La mañana se presentaba fresca y húmeda (como un lechuga al relente), con una leve niebla que daba al entorno un aire cuasi fantasmagórico muy propio de Halloween. Estaba terminando mi recorrido en la jornada de esa entrañable fiesta importada de los Estados Unidos cuando, en la parada del final de la calle Adriano VI accedieron al interior del autobús un esqueleto larguirucho, huesudo, con aspecto lánguido, y una bruja sexy de corta falda, leotardos rojos y escoba tumefacta. Sobrepuesto a mi primera impresión les cobré los dos billetes del recorrido recordando la costumbre carnavalesca consistente en disfrazarse, a modo de reverberación gore, de todo tipo de seres y enseres prestos a causar miedo. Un poco más adelante subió al vehículo un hombre sereno de mediana edad, acompañado de una niña de unos doce años que tenía el pelo revuelto y cara de pocos amigos. Se sentaron delante, justo al lado de la pareja de monstruos.

-Es un disfraz extraordinario -exclamó el esqueleto en referencia a la niña-.

-Sin duda -le respondió el señor-, que era el padre de la criatura.

-¿Disfraz? ¿Qué disfraz? -Cuestioné volviéndome hacia ellos en la calle Prado-, aprovechando que debíamos hacer unos minutos de tiempo antes de continuar la marcha.

-¿No lo ve?

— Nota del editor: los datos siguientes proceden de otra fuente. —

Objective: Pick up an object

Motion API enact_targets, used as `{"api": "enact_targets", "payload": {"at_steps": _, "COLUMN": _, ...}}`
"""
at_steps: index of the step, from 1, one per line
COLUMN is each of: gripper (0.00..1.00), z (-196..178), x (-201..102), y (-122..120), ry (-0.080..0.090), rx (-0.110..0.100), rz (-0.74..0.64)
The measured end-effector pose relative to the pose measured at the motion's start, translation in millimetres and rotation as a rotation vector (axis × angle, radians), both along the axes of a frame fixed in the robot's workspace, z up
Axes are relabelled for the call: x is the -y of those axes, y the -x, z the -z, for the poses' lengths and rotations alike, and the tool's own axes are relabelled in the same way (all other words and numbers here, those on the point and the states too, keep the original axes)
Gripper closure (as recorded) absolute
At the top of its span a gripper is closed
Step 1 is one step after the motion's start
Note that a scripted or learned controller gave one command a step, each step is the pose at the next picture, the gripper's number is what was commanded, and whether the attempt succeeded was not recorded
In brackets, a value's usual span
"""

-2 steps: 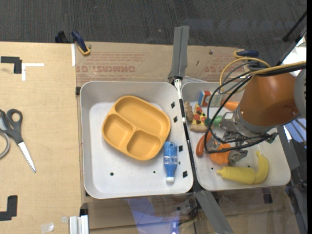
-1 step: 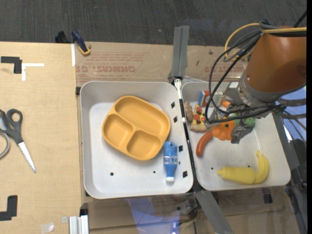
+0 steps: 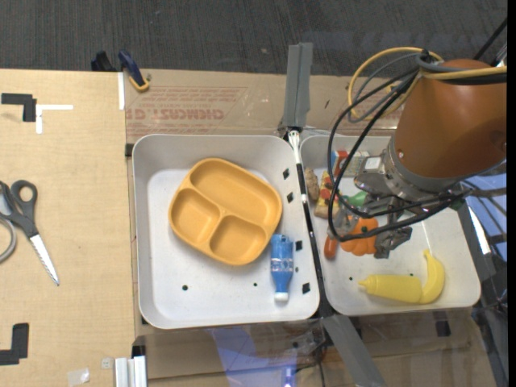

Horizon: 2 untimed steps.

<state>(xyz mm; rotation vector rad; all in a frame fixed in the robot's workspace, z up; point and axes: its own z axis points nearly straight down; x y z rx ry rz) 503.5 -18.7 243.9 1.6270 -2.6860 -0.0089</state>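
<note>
The arm's orange band and grey wrist (image 3: 435, 147) hang over the right bin (image 3: 451, 297) and cover the gripper, which reaches down among cables toward an orange toy (image 3: 359, 240). A yellow banana (image 3: 407, 285) lies at that bin's front. Small colourful items (image 3: 326, 188) sit along its left wall, partly hidden. In the left bin (image 3: 153, 240) a yellow divided plate (image 3: 224, 210) lies tilted, with a blue tube (image 3: 280, 264) beside its right front corner.
Scissors (image 3: 24, 224) lie on the wooden bench at the far left. A cardboard sheet (image 3: 201, 103) sits behind the left bin. A grey post (image 3: 298, 87) rises between the bins at the back. Yellow and black cables (image 3: 379, 87) loop above the right bin.
</note>
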Motion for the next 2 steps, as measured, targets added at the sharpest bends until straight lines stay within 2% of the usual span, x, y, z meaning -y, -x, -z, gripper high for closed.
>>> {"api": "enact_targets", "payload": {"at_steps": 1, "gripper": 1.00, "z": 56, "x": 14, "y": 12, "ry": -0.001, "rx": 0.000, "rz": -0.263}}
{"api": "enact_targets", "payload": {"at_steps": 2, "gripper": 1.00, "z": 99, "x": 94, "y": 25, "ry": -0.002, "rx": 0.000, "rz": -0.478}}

Espere, que le hacemos una demostración -y se dirigió a la cría-: A ver, Ainara, dime: ¿el señor conductor puede dar cambio de diez euros?

-Según el reglamento de la empresa no -replicó ella rauda y veloz con una voz gutural-. Porque sólo está obligado a aceptar un quíntuplo del importe del viaje. Aunque eso se contradice con otro artículo del reglamento donde pone que no se admite papel moneda.

-¿Ha visto? -continuó el progenitor-, se lo sabe todo. Hágale una pregunta difícil?

Sin entender muy bien el juego, le interpelé sobre los doce primeros decimales del número Pi.

-3,141592653589 -cantó casi sin pensarlo-.

La bruja piruja le conminó a recitar los afluentes del Nervión-Ibaizabal; el calavera le obligó a repasar de memoria los títulos de las obras completas de Dostoyevski; su papá le hizo que defendiera las premisas de la física cuántica; y yo, finalmente ante la insistencia del grupo, planteé unas dudas sobre el existencialismo que la muchacha solventó con airada gracia.

-Bueno, vale -dije cuando iba a arrancar-. Todo eso está muy bien, pero no veo a que disfraz se asemeja...

-¡Está claro! Al de la película El exorcista.

-No entiendo nada -exclamé asqueado-, aguantándome las ganas de darle un bofetón a la niña repelente.

-Hombre, pues como ha comprobado hablando con mi hija: a la hora de exponer conocimientos, siempre tiene la verdad en posesión?